[Items listed in a dataset]
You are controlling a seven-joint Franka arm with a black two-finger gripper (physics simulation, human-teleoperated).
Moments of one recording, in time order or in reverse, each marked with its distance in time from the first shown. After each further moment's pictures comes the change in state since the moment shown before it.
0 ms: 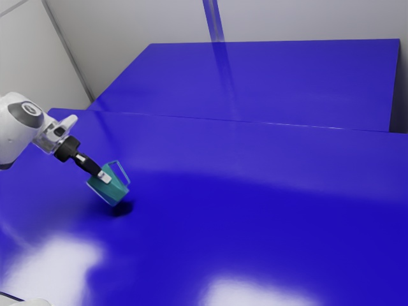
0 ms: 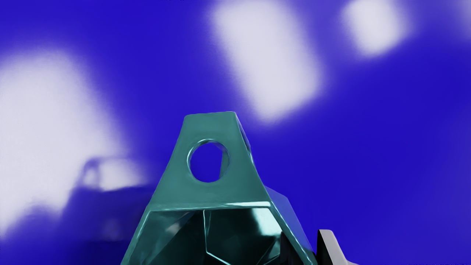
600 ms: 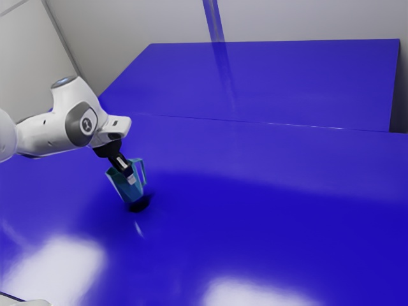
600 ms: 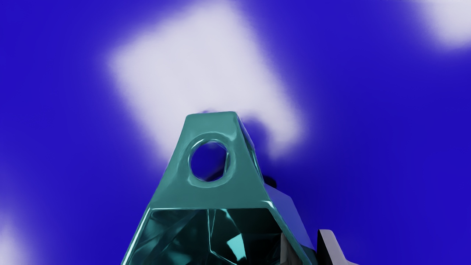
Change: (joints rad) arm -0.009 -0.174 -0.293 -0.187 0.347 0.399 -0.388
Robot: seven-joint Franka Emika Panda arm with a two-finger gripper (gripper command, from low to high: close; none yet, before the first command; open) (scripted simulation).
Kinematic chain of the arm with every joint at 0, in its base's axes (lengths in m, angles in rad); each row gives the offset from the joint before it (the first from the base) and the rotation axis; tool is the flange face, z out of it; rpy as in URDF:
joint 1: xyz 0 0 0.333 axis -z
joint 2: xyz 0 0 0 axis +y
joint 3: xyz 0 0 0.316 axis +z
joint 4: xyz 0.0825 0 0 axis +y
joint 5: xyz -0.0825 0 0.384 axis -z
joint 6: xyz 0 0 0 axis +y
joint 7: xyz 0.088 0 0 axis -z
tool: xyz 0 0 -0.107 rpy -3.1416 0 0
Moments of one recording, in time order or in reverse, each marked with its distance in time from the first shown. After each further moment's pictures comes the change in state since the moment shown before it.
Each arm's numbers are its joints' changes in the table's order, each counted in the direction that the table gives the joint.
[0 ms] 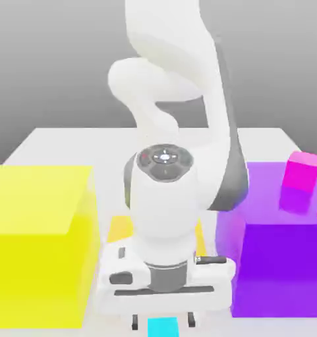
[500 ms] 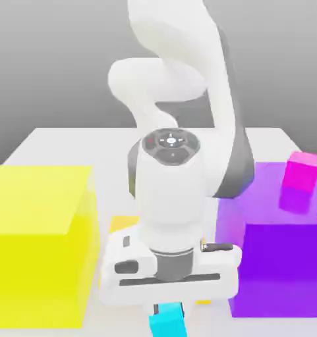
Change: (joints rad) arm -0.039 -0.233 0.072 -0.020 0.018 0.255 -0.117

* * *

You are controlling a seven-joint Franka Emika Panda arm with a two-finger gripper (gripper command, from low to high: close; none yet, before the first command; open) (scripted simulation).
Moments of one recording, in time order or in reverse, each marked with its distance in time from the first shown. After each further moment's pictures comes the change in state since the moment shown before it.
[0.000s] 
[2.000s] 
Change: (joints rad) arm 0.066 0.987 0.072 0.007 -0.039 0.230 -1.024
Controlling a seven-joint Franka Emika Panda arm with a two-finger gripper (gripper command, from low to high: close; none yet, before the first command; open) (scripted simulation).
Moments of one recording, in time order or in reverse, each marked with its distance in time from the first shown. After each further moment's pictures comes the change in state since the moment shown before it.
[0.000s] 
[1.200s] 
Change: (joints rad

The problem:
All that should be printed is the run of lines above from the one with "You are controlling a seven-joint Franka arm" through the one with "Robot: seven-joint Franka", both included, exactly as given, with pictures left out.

Response to the exercise:
You are controlling a seven-joint Franka arm with a black two-finger gripper (physics simulation, human-teleoperated).
Moments of one recording, in time order or in reverse, each marked with its distance in time from the first shown. After each further moment's pictures comes the change in state since the moment shown before it.
0 ms: 
0 ms: 
600 ms: 
600 ms: 
Change: (joints rad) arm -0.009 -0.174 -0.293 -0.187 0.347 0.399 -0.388
Robot: seven-joint Franka Emika Panda arm with a two-finger gripper (gripper command, from low to high: close; none yet, before the first command; open) (scripted simulation).

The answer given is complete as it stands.